■ Activity
All of the data that follows should be given again exactly, without its images.

■ Data provided
:::

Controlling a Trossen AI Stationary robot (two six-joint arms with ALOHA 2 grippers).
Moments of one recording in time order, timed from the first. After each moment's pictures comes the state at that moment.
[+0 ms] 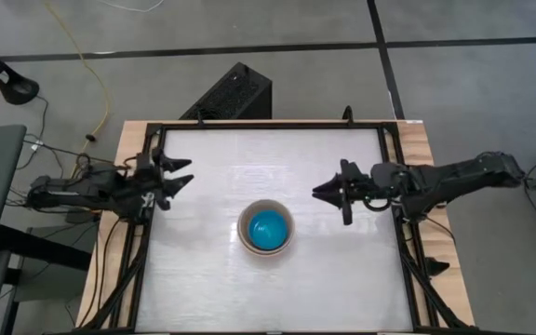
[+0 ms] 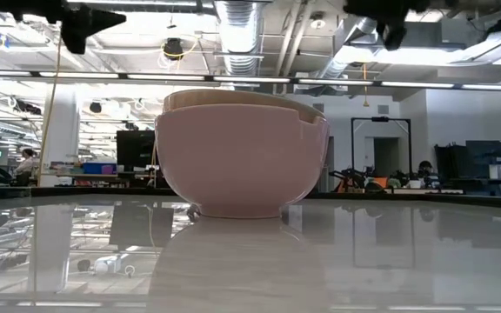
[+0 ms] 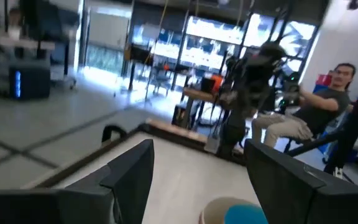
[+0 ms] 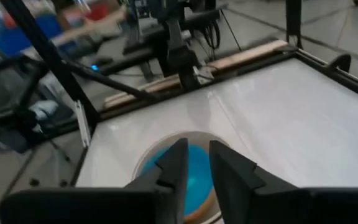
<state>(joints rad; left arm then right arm) -0.07 0.27 0.40 0.05 -0.38 -0.18 0.15 0.86 0.74 -0.07 0.18 0.36</state>
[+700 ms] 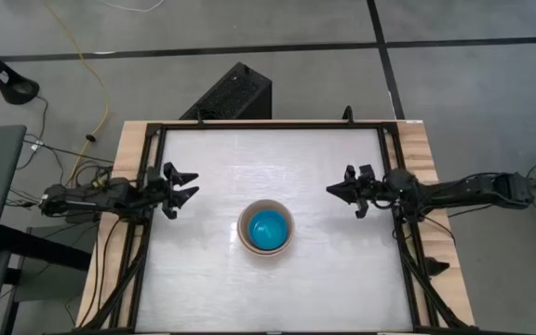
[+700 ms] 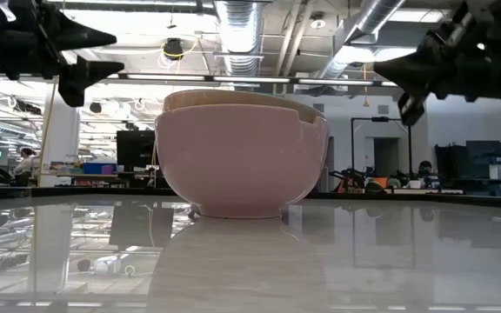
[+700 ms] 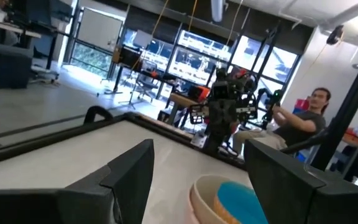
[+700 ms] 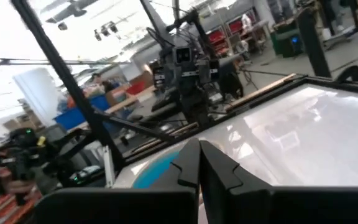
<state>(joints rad) -0.07 0.01 0.02 0.27 -0.35 -0.28 -0.15 0.73 0.03 0.88 -0.15 0.49</state>
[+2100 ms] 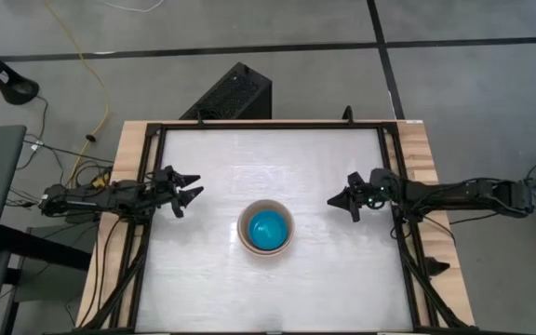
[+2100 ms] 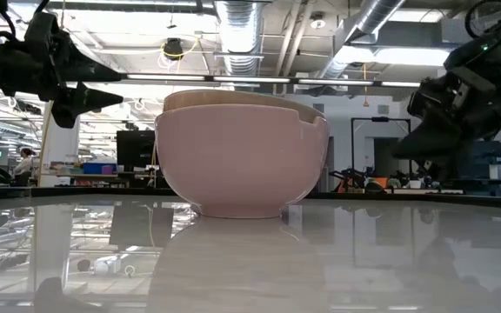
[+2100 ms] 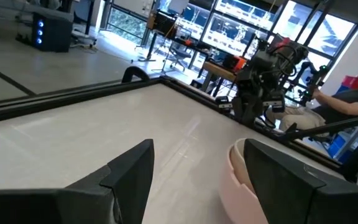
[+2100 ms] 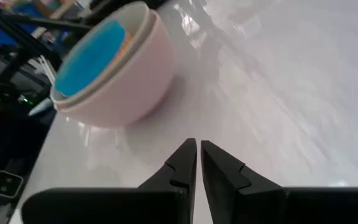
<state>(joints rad) -0.07 0.01 0.01 0.09 -0.45 -0.35 -0.29 0.73 0.01 0.40 -0.31 0.50</state>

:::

■ Answer for this exercise
Controlling a Trossen AI Stationary robot (two six-joint arms with ALOHA 2 grippers).
Moments of one recording in time order, timed from the first. After each moment's pictures comes the state at that moment.
[+0 ms] 
[+0 ms] 
[+0 ms] 
[+0 ms] 
<state>(joints rad; left arm then right arm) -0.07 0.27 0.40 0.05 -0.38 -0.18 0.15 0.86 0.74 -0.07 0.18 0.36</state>
[+700 ms] 
[+700 ms] 
[+700 ms] 
[+700 ms] 
<state>(joints rad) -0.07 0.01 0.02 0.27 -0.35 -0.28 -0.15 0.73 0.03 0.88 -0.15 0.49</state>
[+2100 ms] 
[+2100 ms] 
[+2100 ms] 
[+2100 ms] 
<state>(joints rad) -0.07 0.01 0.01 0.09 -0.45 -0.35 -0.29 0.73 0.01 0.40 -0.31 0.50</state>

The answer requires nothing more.